▸ **What is required**
Where a line holds the word "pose", copy it from the records.

▸ **Records for this exercise**
━━━━━━

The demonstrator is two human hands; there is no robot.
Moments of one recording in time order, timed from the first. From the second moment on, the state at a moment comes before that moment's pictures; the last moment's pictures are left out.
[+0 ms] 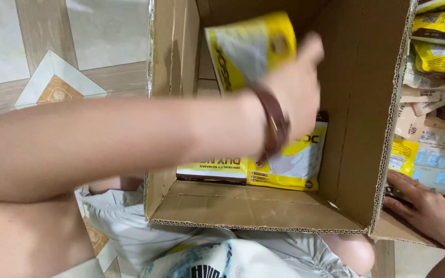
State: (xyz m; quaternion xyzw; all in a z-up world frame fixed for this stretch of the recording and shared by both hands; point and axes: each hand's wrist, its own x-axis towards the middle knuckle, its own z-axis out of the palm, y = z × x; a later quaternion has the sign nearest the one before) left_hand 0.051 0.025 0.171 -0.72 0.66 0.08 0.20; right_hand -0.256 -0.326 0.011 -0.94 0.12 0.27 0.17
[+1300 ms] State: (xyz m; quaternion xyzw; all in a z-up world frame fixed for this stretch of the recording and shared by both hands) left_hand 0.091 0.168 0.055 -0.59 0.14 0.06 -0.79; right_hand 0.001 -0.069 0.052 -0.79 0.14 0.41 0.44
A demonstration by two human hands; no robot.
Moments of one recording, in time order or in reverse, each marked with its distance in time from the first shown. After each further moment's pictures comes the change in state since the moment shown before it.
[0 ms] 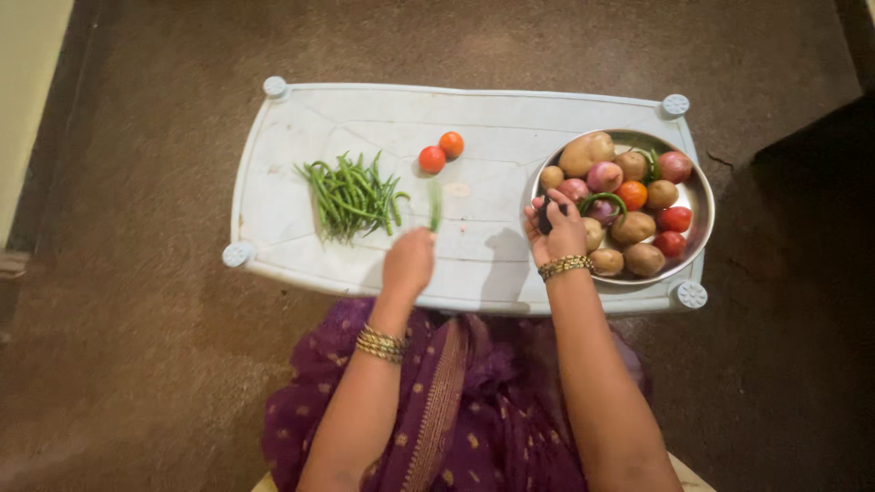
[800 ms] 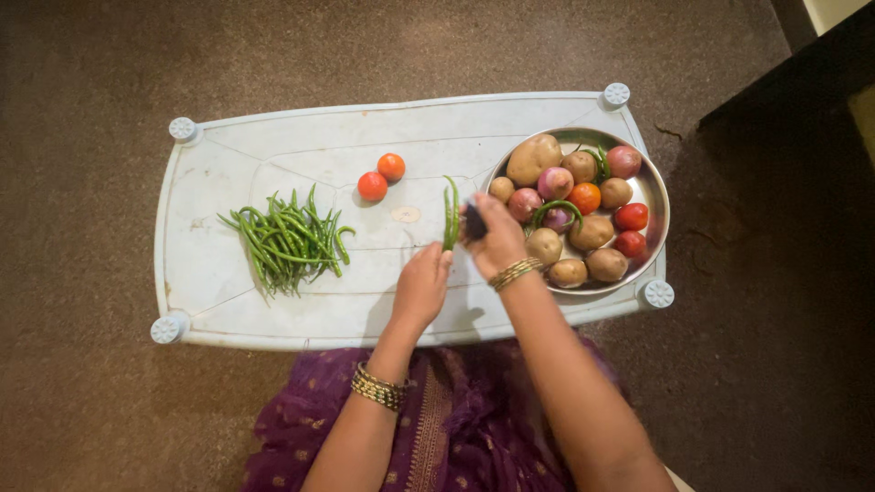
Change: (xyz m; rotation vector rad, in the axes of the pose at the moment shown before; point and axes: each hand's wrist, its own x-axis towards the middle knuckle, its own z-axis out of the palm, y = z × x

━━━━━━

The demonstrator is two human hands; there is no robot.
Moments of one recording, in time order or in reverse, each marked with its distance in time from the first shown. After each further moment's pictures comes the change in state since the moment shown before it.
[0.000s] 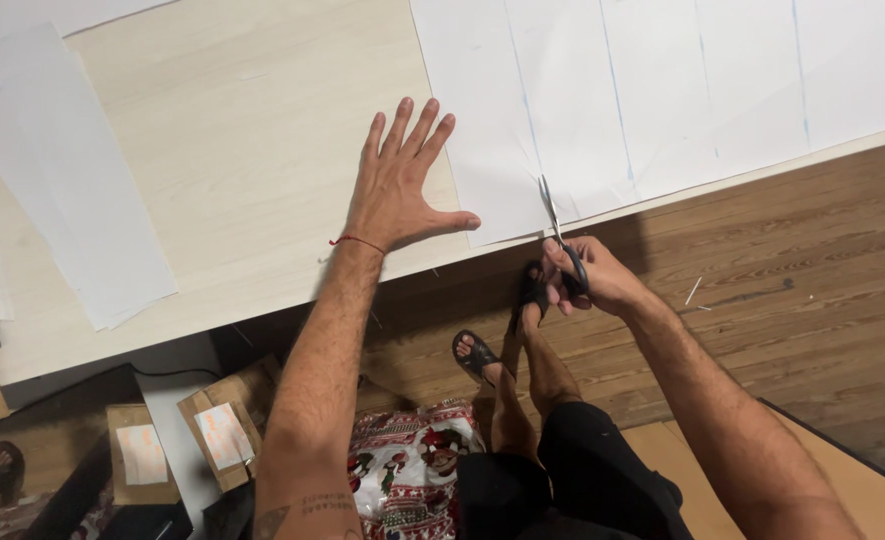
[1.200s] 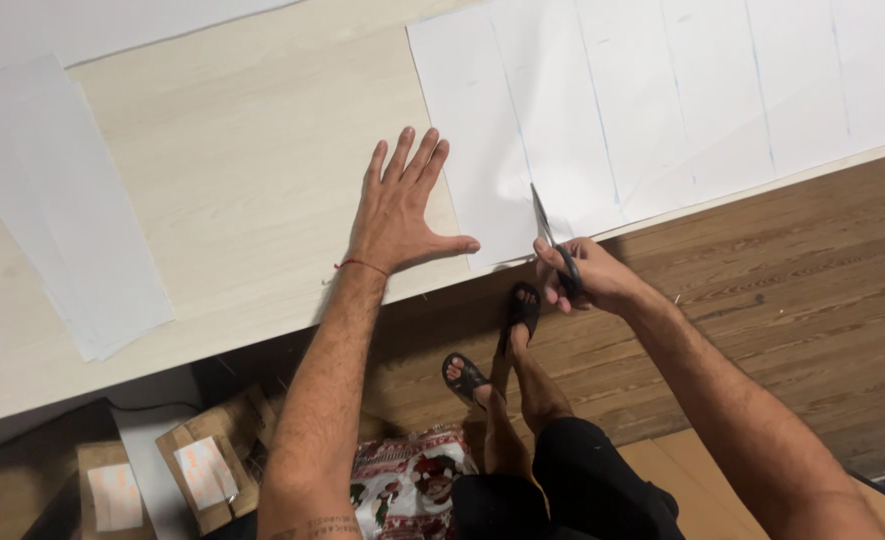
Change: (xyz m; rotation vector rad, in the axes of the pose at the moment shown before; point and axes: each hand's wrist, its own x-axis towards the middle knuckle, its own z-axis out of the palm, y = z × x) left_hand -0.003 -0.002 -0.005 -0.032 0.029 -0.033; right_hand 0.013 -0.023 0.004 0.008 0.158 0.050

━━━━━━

▸ **Your response**
Change: (xyz m; rotation vector rad, in the axes of the pose at the moment shown before; point and axes: each hand's wrist, its own x-axis towards the middle knuckle, its own z-axis out of the palm, y = z × x
Change: (xyz m; rotation vector rad, in the axes of the pose at the moment shown before; point and axes: each hand's wrist, its own x-axis towards the middle knuckle, its own z-axis out of the palm, y = z × x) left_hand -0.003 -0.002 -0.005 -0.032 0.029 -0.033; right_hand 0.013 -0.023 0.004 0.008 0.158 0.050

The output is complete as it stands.